All entries below are to be set down again exactly as given.

┌─ Material for this task

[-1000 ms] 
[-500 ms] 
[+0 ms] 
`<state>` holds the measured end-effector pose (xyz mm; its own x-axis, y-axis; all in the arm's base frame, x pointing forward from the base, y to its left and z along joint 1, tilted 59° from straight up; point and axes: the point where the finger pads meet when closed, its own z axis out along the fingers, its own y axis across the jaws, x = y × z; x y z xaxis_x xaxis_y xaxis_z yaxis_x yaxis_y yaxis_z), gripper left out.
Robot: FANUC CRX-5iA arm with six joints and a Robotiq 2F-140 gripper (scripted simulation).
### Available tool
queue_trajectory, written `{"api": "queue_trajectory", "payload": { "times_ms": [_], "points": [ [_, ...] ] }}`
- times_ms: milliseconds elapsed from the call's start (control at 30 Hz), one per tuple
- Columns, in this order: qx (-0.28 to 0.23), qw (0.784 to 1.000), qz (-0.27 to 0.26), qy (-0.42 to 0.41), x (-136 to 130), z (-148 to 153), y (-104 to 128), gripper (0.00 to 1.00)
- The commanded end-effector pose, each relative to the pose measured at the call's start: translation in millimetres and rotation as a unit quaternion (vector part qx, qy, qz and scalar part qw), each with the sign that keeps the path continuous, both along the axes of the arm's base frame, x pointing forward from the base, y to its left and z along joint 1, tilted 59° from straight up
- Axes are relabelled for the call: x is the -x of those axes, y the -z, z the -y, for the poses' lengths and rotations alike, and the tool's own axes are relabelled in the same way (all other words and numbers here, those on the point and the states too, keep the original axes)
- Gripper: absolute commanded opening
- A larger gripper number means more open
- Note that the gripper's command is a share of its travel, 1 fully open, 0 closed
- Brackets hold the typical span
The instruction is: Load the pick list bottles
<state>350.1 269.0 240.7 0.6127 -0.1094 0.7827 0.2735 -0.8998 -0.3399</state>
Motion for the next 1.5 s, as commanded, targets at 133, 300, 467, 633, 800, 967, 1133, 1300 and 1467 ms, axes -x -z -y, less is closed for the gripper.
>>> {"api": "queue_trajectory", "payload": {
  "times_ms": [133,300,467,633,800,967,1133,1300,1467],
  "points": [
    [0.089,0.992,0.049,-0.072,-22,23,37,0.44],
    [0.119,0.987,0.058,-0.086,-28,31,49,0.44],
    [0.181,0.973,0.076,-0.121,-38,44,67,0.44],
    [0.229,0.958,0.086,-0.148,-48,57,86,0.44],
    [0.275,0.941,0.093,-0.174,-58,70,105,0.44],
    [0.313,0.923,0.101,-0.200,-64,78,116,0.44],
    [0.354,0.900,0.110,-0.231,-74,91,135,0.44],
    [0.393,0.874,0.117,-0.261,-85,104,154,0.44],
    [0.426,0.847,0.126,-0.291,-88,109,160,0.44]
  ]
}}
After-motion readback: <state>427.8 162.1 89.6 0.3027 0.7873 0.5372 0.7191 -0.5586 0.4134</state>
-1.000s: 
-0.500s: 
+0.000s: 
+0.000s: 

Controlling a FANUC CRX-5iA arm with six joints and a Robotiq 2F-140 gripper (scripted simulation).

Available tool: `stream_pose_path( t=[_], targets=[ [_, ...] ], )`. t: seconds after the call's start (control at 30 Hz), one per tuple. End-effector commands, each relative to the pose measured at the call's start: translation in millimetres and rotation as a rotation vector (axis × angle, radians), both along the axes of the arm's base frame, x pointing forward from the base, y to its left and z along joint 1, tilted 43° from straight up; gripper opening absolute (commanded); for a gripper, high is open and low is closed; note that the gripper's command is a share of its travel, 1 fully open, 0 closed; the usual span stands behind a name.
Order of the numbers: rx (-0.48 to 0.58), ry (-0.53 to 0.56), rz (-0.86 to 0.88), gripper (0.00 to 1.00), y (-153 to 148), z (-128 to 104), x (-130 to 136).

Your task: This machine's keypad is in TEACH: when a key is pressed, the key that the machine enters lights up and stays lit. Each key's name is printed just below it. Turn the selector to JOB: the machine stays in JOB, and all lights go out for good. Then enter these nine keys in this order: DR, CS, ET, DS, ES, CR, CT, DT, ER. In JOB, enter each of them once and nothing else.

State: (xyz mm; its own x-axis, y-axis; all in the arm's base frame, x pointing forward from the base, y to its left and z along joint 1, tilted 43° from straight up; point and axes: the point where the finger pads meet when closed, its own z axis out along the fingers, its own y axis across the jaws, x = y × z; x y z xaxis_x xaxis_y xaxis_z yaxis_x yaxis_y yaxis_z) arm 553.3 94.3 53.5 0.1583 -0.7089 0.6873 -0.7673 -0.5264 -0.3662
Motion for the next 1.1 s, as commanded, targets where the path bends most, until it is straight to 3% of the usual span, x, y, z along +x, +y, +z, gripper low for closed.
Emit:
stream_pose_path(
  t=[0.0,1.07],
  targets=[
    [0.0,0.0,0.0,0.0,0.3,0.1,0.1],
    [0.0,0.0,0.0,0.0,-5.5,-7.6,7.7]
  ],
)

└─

_Answer below_.
[-1000 ms] 
[-500 ms] 
[+0 ms] 
`<state>` holds the measured end-effector pose (xyz mm; its own x-axis, y-axis; all in the arm's base frame, x pointing forward from the base, y to its left and z along joint 1, tilted 59° from straight up; point and axes: the point where the finger pads meet when closed, its own z axis out along the fingers, its own y axis across the jaws, x = y × z; x y z xaxis_x xaxis_y xaxis_z yaxis_x yaxis_y yaxis_z), gripper left out.
Robot: FANUC CRX-5iA arm with six joints and a Robotiq 2F-140 gripper (scripted simulation).
### Available tool
queue_trajectory, written `{"api": "queue_trajectory", "payload": { "times_ms": [_], "points": [ [_, ...] ] }}`
- times_ms: milliseconds elapsed from the call's start (control at 30 Hz), one per tuple
- Columns, in this order: qx (-0.28 to 0.23), qw (0.784 to 1.000), qz (-0.27 to 0.26), qy (-0.42 to 0.41), x (-136 to 130), z (-148 to 153), y (-104 to 128), gripper (0.00 to 1.00)
- The commanded end-effector pose, each relative to the pose measured at the call's start: translation in millimetres and rotation as a unit quaternion (vector part qx, qy, qz and scalar part qw), each with the sign that keeps the path continuous, both along the axes of the arm's base frame, x pointing forward from the base, y to its left and z along joint 1, tilted 59° from straight up
- Axes are relabelled for the call: x is the -x of those axes, y the -z, z the -y, for the poses' lengths and rotations alike, and the tool's own axes are relabelled in the same way (all other words and numbers here, those on the point and the states too, keep the original axes)
- Gripper: absolute commanded opening
- A larger gripper number means more open
- Note that the gripper's command is a share of its travel, 1 fully open, 0 closed
- Brackets hold the typical span
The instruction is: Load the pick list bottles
<state>350.1 269.0 240.7 0.6127 -0.1094 0.7827 0.2735 -0.8998 -0.3399</state>
Motion for the next 1.5 s, as commanded, targets at 133, 300, 467, 633, 800, 967, 1133, 1300 and 1467 ms, axes -x -z -y, less is closed for the gripper.
>>> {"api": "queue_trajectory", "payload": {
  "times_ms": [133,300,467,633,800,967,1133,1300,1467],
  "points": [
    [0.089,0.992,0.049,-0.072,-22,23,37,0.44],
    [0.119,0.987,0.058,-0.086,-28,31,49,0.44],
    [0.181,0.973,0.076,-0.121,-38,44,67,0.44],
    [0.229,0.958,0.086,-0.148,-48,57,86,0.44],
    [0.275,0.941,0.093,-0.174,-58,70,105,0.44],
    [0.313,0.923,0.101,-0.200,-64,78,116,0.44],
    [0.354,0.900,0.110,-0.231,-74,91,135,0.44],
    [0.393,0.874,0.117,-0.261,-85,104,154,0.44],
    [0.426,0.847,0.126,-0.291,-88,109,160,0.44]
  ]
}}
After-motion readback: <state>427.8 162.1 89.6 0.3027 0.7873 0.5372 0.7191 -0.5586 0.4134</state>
-1.000s: 
-0.500s: 
+0.000s: 
+0.000s: 

Controlling a FANUC CRX-5iA arm with six joints and a Robotiq 2F-140 gripper (scripted simulation).

Available tool: `stream_pose_path( t=[_], targets=[ [_, ...] ], )`. t: seconds after the call's start (control at 30 Hz), one per tuple. End-effector commands, each relative to the pose measured at the call's start: translation in millimetres and rotation as a rotation vector (axis × angle, radians), both along the axes of the arm's base frame, x pointing forward from the base, y to its left and z along joint 1, tilted 43° from straight up; gripper opening absolute (commanded); for a gripper, high is open and low is closed; note that the gripper's command is a share of its travel, 1 fully open, 0 closed; the usual span stands behind a name.
Order of the numbers: rx (-0.48 to 0.58), ry (-0.53 to 0.56), rz (-0.86 to 0.88), gripper (0.00 to 1.00), y (-153 to 148), z (-128 to 104), x (-130 to 136).

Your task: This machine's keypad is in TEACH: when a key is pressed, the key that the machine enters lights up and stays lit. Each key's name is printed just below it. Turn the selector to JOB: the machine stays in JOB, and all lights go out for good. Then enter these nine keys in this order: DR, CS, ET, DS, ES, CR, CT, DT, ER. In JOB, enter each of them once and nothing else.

State: (xyz mm; its own x-axis, y-axis; all in the arm's base frame, x pointing forward from the base, y to its left and z along joint 1, tilted 43° from straight up; point and axes: the point where the finger pads meet when closed, its own z axis out along the fingers, its own y axis across the jaws, x = y × z; x y z xaxis_x xaxis_y xaxis_z yaxis_x yaxis_y yaxis_z) arm 553.3 94.3 53.5 0.1583 -0.7089 0.6873 -0.7673 -0.5264 -0.3662
Motion for the next 1.1 s, as commanded, targets where the path bends most, until it is straight to 3% of the usual span, x, y, z along +x, +y, +z, gripper low for closed.
Emit:
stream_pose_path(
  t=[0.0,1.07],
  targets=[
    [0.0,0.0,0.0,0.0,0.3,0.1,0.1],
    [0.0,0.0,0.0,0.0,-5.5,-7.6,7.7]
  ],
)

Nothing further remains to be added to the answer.